**Work instruction:**
Figure out the number of lines in the data that hold the string "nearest". Reply with that figure only.

**Entries shown:**
******
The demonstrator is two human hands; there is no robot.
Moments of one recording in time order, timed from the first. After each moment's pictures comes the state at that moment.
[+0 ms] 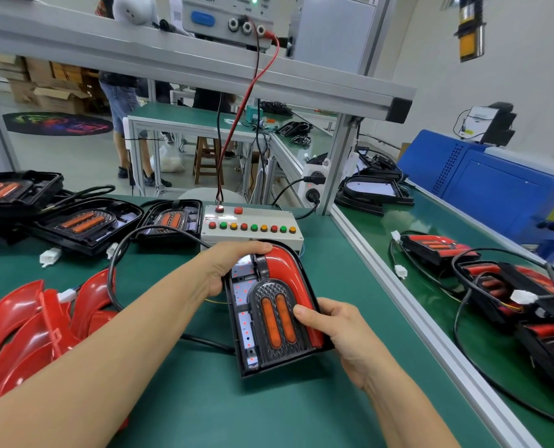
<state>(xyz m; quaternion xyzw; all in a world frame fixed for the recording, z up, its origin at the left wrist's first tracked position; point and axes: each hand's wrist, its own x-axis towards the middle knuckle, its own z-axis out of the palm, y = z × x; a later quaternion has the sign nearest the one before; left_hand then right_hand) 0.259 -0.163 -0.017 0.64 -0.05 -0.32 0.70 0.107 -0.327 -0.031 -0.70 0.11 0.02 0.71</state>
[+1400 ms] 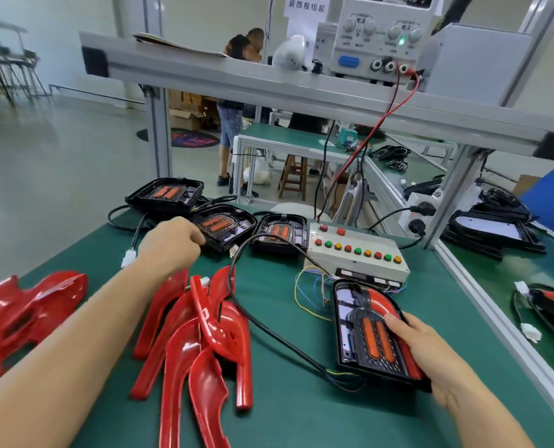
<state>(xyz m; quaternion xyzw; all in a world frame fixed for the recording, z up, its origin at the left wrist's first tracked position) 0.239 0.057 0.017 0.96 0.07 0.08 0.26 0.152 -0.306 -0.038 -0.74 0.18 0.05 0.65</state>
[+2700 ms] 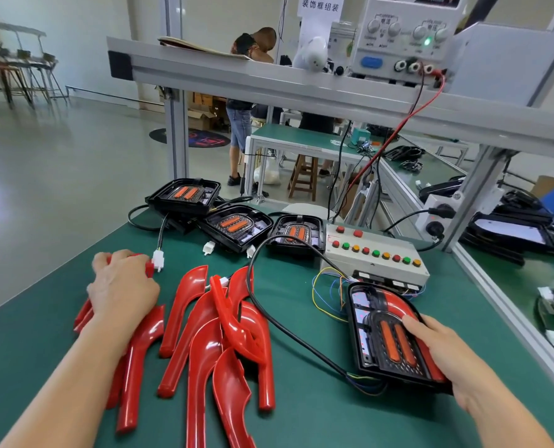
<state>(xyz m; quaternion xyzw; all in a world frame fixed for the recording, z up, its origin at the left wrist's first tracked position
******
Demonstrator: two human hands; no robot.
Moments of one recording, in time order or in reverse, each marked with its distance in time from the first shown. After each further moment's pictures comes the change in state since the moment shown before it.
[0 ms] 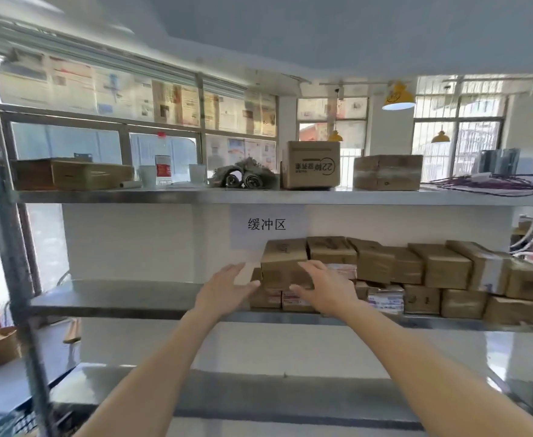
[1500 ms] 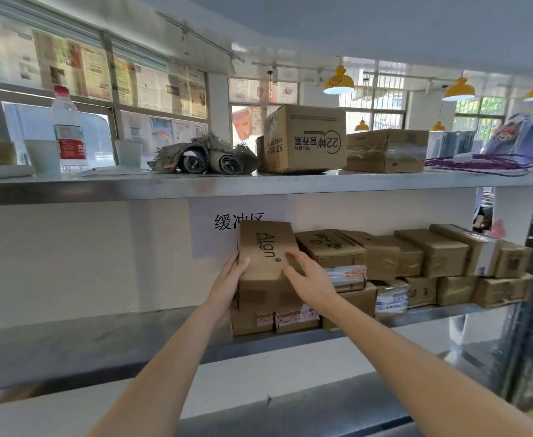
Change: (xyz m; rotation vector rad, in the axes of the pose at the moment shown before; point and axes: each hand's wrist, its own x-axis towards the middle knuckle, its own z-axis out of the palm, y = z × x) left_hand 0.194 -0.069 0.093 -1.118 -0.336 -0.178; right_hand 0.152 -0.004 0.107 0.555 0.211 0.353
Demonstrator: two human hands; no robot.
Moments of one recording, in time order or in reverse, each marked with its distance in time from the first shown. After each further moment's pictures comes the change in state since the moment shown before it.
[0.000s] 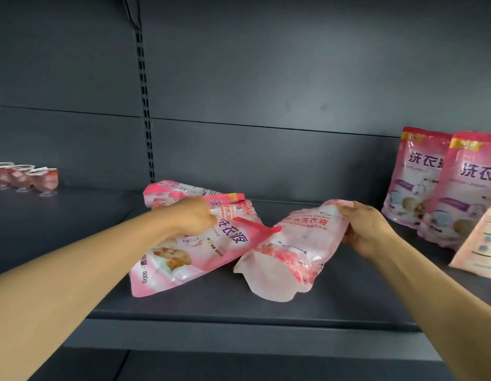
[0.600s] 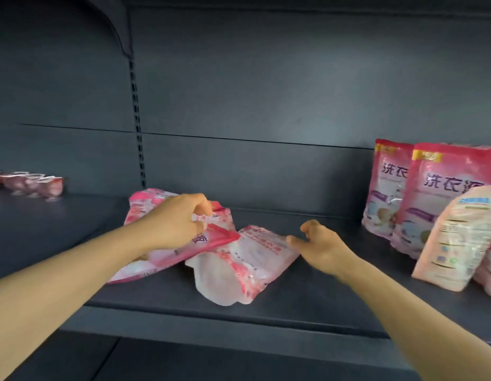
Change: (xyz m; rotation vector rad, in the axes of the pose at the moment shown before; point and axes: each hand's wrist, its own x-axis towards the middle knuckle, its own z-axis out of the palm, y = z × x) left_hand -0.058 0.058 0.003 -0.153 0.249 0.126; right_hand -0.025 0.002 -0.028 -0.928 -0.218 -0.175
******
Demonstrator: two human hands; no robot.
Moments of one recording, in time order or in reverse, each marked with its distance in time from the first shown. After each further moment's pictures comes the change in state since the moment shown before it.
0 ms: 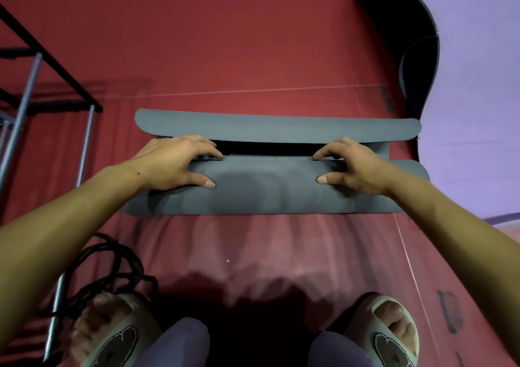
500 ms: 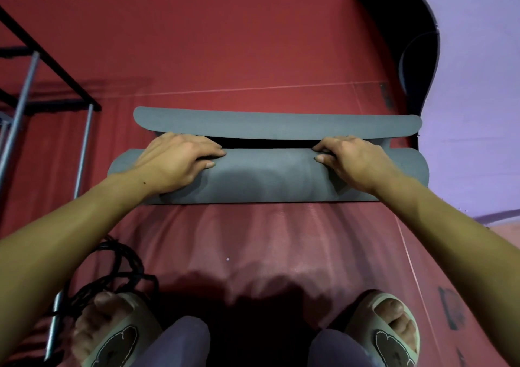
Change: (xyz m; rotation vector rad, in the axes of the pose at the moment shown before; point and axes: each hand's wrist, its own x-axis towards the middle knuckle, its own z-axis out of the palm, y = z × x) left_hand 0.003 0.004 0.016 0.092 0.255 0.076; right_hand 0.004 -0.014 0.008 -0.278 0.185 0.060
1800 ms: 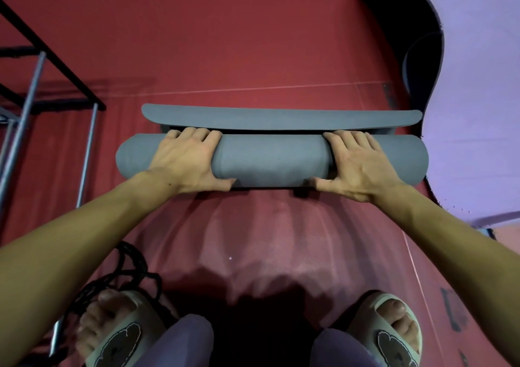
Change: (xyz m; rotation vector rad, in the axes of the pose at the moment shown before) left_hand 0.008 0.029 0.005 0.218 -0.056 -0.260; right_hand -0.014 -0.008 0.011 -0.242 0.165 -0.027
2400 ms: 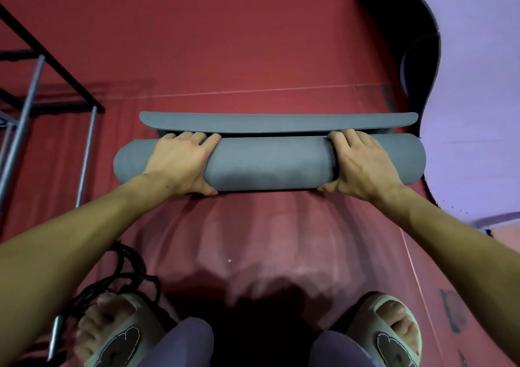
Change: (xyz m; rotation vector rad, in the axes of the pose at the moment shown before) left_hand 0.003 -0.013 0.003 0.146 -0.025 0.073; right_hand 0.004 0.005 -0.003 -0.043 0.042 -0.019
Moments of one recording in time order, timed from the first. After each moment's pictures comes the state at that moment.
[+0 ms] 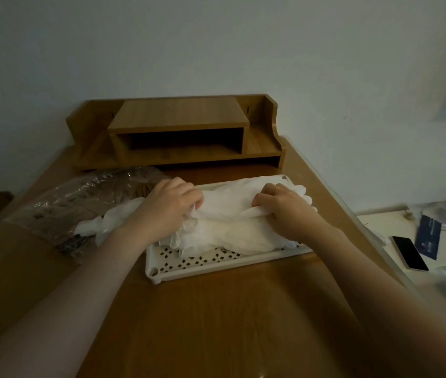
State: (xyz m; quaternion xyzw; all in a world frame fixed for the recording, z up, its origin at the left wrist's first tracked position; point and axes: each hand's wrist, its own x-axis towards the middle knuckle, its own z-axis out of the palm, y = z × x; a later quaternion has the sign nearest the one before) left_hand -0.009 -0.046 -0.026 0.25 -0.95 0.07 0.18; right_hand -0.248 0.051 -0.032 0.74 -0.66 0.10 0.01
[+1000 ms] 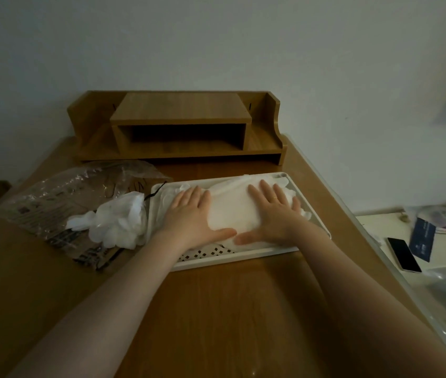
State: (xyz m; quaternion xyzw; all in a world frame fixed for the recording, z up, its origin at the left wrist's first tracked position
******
**Written answer:**
2